As estimativas de risco do ECG2Stroke acompanharam de perto medições da onda P que os cardiologistas já avaliam - marcadores associados à função auricular.

Ainda assim, a ligação exata ao AVC continua por esclarecer. Na prática, o modelo redescobriu estes sinais por si próprio.

A ligação entre coração e cérebro

É aqui que o segundo resultado ganha contornos mais marcados. Quando a equipa agrupou os AVCs por mecanismo, o ECG2Stroke previu com especial força um tipo específico: o AVC cardioembólico.

Os AVCs cardioembólicos acontecem quando se forma um coágulo no coração e, posteriormente, esse coágulo viaja até ao cérebro.

Em geral, estes AVCs têm origem nas câmaras superiores do coração, sobretudo quando as aurículas não batem de forma normal. Representam cerca de um em cada cinco AVCs isquémicos.

Os doentes com pontuações elevadas no ECG2Stroke apresentaram mais do que o dobro das probabilidades de AVC cardioembólico. Já para AVCs associados a outras causas, a relação praticamente desapareceu.
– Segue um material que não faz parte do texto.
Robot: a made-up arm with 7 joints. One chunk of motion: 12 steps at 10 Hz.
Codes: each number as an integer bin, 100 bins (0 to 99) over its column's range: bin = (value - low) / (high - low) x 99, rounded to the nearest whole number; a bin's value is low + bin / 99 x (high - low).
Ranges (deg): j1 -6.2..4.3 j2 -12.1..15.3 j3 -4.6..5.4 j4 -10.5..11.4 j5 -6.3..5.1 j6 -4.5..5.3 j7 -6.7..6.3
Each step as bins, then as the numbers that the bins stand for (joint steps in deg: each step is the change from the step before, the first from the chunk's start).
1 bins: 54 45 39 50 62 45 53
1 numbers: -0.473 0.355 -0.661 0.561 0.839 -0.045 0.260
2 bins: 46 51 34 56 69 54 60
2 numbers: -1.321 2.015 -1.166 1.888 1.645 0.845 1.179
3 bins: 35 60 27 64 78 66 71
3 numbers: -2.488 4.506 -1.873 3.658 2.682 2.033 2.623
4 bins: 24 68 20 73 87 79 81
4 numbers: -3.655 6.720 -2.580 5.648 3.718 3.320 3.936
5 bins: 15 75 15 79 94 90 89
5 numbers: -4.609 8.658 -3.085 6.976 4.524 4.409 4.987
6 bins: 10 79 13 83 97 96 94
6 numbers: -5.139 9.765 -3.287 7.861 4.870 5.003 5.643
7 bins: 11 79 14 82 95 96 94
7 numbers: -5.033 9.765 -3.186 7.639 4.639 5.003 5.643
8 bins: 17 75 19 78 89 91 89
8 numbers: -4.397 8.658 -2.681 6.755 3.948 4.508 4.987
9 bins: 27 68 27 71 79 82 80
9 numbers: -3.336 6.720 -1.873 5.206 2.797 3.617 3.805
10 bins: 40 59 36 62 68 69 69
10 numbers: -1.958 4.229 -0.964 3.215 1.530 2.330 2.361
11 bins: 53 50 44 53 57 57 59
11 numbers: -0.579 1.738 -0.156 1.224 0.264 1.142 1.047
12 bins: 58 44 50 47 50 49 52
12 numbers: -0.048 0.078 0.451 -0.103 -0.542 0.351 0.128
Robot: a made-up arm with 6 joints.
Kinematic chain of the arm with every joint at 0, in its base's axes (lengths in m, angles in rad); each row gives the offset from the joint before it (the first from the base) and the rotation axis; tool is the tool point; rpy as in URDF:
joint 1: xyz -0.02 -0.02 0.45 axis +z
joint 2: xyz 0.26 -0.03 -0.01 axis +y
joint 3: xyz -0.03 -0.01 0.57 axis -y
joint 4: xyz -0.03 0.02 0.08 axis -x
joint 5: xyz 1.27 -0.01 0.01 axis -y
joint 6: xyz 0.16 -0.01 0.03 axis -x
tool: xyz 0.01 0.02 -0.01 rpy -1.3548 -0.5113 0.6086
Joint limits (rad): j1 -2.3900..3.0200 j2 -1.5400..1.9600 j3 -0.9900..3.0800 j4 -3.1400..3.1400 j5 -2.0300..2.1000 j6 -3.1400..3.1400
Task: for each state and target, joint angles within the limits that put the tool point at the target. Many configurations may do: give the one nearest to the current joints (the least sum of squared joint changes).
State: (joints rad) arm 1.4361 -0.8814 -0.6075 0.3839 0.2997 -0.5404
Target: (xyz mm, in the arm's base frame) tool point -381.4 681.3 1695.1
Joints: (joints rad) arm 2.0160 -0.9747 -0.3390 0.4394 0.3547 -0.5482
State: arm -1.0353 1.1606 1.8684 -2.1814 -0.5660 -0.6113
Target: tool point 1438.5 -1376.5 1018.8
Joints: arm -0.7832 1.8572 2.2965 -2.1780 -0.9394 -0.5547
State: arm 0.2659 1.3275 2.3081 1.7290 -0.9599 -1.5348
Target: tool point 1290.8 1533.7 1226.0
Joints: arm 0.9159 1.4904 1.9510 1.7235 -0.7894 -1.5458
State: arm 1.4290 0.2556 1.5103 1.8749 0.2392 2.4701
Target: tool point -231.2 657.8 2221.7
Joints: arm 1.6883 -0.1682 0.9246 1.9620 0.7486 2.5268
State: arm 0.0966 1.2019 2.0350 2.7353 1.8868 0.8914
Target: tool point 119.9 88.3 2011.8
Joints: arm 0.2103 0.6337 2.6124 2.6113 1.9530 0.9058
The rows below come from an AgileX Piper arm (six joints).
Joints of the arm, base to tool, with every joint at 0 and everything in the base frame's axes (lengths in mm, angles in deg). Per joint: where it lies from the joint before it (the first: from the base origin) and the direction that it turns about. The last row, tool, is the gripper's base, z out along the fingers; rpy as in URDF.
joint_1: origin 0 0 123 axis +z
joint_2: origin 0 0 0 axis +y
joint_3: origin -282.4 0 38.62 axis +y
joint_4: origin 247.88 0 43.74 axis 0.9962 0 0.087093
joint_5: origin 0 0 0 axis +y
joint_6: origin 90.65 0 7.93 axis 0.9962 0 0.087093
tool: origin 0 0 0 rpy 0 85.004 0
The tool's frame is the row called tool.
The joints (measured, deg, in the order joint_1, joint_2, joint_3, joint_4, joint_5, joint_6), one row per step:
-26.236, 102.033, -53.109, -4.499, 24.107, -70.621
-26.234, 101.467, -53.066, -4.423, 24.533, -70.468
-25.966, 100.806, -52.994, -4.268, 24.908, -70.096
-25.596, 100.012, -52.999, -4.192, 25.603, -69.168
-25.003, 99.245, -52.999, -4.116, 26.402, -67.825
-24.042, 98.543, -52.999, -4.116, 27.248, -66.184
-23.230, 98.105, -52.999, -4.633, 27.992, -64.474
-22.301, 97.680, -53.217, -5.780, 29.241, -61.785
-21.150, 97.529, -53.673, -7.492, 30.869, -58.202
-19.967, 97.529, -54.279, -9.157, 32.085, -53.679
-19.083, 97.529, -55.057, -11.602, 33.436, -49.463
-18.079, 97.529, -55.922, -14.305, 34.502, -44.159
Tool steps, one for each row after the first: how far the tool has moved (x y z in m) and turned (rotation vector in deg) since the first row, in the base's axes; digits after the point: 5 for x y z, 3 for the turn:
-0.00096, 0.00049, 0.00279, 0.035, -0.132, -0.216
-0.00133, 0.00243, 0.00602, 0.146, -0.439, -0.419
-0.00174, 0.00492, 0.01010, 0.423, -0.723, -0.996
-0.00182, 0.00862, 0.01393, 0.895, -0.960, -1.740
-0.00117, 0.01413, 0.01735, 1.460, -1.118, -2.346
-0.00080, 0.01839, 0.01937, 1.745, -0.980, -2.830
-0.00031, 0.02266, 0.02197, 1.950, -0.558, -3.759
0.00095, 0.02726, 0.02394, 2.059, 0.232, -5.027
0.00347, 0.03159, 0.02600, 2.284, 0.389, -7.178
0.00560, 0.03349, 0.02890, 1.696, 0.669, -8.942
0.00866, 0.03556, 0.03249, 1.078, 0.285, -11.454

Isto está de acordo com trabalhos anteriores que relacionam disfunção auricular e fibrilhação auricular com eventos cerebrais provocados por coágulos.

Um estudo de 2021 concluiu que doentes com aurícula esquerda aumentada tinham mais do que o dobro da probabilidade de sofrer um AVC cardioembólico.

Comparação com uma referência

O Perfil de Risco de AVC de Framingham tem sido uma ferramenta clínica de referência durante décadas. Produz uma estimativa de risco a 10 anos com base em medições da pressão arterial, estado de diabetes, historial tabágico, entre outros fatores.

O ECG2Stroke manteve-se ao nível. Usando apenas o ECG, mais a idade e o sexo, igualou o desempenho do FSRP entre hospitais e subgrupos de doentes, incluindo pessoas sem qualquer historial documentado de fibrilhação auricular.

“Se confirmado após estudos prospetivos, em contexto real, ferramentas como esta poderão identificar quais os doentes que devem ser priorizados para esforços intensivos de prevenção”, afirmou Shaan Khurshid, coautor sénior do estudo.

Um vislumbre do futuro do coração

Até esta análise, ninguém tinha demonstrado que um único ECG de 10 segundos, introduzido numa rede neural, poderia igualar uma pontuação clínica na previsão de AVC a uma década de distância.

O ECG2Stroke consegue-o, com dados que praticamente qualquer clínica tem disponíveis. Isto altera o que passa a ser possível na porta de entrada da medicina.

O mesmo registo que assinala uma arritmia no presente pode orientar o clínico para um doente que necessita de prevenção intensiva muito antes de surgir qualquer sintoma.

Vale a pena detetar cedo os AVCs cardioembólicos. Os anticoagulantes conseguem, em grande medida, preveni-los, e os clínicos podem iniciar a medicação anos antes de se formar o primeiro coágulo.

Ensaios prospetivos irão determinar quando o ECG2Stroke passará a integrar os cuidados clínicos de rotina.

Mas o estudo já respondeu a uma questão: um ECG de 10 segundos não é apenas uma fotografia do coração no presente. Pode também oferecer um vislumbre do futuro do coração.